How are you guys handling smaller garments on a large platen? I get undesirable results on the sleeve to shoulder seams...the fabric there looks glossy. Would just a small piece of plywood under the artwork area work to raise that area and keep the heat platen from touching where I don't want it? What's the standard solution to this problem? (besides buying another heat press)


----------



## proworlded (Oct 3, 2006)

You might want to purchase the foam filled Teflon pads to eliminate that problem.


----------



## EricDeem (May 7, 2011)

I've heard about these Teflon pillows..do you have a link?


----------



## sben763 (May 17, 2009)

I have done exactly what you suggest. I made several 1/4 platens and slip the shirt on them. I also use these when doing 2 sided or mixed media shirts.


----------



## proworlded (Oct 3, 2006)

Dekay317 said:


> I've heard about these Teflon pillows..do you have a link?
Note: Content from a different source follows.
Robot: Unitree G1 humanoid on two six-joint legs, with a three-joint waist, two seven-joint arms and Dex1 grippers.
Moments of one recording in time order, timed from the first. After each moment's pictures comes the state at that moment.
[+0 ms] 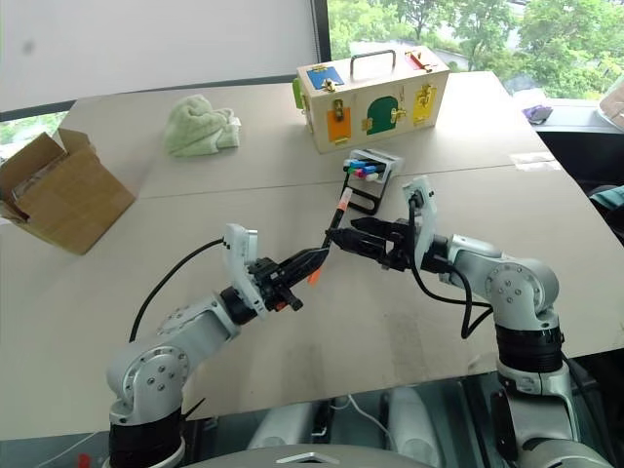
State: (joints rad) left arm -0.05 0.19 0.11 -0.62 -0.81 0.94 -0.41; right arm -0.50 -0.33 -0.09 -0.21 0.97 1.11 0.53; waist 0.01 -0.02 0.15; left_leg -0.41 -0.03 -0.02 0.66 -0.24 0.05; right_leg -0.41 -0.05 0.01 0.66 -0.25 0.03
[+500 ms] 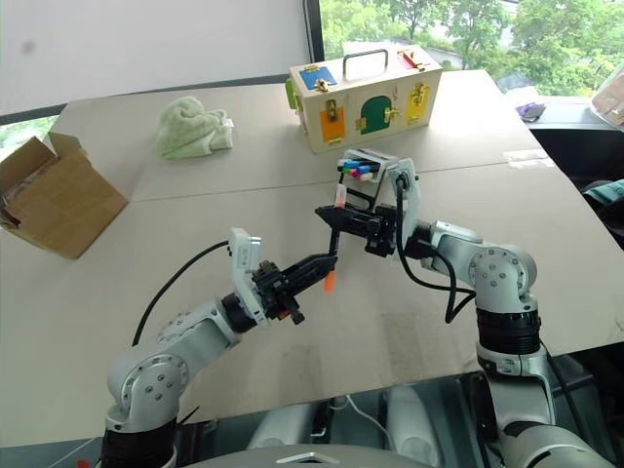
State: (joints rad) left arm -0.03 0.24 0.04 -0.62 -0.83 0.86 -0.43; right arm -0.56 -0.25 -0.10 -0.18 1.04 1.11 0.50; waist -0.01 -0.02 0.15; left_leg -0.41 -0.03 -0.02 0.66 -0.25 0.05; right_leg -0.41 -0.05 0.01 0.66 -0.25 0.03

Sof-Fusion Pressing Pillows - Pro World


----------



## Mrsg (May 17, 2012)

Eric, I have used cardboard cut to size to put under artwork while heat pressing. You have to replace it frequently due to warping.


----------



## MauiCustomTshirt (Mar 26, 2011)

We use mouse pads cut to the size of the print. Works great every time.


----------



## EricDeem (May 7, 2011)

Mouse pads don't melt?


----------



## binki (Jul 16, 2006)

teflon pillows all the way. we had some custom ones made.


----------



## MauiCustomTshirt (Mar 26, 2011)

No, they don't melt. My wife has a baby clothing line called "My Little Maui" and we've been using the same mouse pads cut to the exact size for every design for a few years now. Works great! 
We also use mouse pads for our DTG printing instead of buying a youth platen, sleeve platen, pocket platen.....


----------



## Grammatical (Jun 12, 2014)

Dekay317 said:


> How are you guys handling smaller garments on a large platen? I get undesirable results on the sleeve to shoulder seams...the fabric there looks glossy. Would just a small piece of plywood under the artwork area work to raise that area and keep the heat platen from touching where I don't want it? What's the standard solution to this problem? (besides buying another heat press)
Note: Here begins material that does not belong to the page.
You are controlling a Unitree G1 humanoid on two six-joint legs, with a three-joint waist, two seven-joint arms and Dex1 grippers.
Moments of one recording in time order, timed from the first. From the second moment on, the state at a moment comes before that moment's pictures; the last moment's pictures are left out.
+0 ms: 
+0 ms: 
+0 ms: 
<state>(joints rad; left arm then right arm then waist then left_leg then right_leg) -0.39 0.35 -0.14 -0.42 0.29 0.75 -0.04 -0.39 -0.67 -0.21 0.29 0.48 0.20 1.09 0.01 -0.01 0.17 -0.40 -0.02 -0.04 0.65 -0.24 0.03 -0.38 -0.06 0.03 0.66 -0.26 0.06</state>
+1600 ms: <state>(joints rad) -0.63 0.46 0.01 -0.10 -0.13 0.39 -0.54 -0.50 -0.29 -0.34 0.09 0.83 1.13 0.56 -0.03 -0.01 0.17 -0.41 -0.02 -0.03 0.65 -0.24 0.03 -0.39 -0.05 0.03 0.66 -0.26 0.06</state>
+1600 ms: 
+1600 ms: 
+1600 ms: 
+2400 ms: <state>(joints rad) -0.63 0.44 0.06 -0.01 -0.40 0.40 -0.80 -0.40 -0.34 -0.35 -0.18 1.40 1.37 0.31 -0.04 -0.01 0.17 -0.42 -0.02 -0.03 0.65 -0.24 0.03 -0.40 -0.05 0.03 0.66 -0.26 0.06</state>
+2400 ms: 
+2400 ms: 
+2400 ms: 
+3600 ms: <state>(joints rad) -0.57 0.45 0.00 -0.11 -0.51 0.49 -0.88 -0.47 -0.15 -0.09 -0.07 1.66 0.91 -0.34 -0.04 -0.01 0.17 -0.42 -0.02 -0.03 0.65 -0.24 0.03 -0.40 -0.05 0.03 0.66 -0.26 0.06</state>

Did you end up getting the Teflon pillows? I am not a fan of pressing my toddler/kid sizes on my 16x20 for the same reasons you listed. What size did you end up getting?


----------



## cterrell92 (Oct 13, 2013)

yes the teflon!!


----------



## Leg cramps (Feb 9, 2009)

Do you use a Teflon sheet over the children's shirts? keeping the direct heat off the material might help with gloss.


----------